== Source material

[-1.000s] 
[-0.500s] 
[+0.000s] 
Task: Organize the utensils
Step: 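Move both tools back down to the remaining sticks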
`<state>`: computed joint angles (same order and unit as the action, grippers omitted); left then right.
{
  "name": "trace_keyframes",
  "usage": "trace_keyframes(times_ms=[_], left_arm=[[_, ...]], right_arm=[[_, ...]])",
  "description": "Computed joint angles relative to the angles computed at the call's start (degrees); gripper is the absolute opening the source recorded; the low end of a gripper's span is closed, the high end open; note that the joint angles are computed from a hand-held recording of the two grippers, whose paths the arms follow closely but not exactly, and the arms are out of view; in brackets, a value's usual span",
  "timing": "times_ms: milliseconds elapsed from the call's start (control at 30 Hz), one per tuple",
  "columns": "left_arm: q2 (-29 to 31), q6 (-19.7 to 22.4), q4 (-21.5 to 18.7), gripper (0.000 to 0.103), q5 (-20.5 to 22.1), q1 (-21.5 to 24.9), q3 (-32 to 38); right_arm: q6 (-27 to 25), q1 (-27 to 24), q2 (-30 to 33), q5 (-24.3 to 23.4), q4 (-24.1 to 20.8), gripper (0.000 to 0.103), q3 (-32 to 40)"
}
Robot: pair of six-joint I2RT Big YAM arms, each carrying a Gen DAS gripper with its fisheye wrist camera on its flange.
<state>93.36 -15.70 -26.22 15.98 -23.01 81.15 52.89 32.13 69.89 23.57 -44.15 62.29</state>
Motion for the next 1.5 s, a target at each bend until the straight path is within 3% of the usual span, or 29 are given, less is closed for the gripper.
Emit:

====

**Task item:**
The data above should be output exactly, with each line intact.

**Reply to the task:**
[-1.000s] 
[-0.500s] 
[+0.000s] 
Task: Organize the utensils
Step: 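Move both tools back down to the remaining sticks
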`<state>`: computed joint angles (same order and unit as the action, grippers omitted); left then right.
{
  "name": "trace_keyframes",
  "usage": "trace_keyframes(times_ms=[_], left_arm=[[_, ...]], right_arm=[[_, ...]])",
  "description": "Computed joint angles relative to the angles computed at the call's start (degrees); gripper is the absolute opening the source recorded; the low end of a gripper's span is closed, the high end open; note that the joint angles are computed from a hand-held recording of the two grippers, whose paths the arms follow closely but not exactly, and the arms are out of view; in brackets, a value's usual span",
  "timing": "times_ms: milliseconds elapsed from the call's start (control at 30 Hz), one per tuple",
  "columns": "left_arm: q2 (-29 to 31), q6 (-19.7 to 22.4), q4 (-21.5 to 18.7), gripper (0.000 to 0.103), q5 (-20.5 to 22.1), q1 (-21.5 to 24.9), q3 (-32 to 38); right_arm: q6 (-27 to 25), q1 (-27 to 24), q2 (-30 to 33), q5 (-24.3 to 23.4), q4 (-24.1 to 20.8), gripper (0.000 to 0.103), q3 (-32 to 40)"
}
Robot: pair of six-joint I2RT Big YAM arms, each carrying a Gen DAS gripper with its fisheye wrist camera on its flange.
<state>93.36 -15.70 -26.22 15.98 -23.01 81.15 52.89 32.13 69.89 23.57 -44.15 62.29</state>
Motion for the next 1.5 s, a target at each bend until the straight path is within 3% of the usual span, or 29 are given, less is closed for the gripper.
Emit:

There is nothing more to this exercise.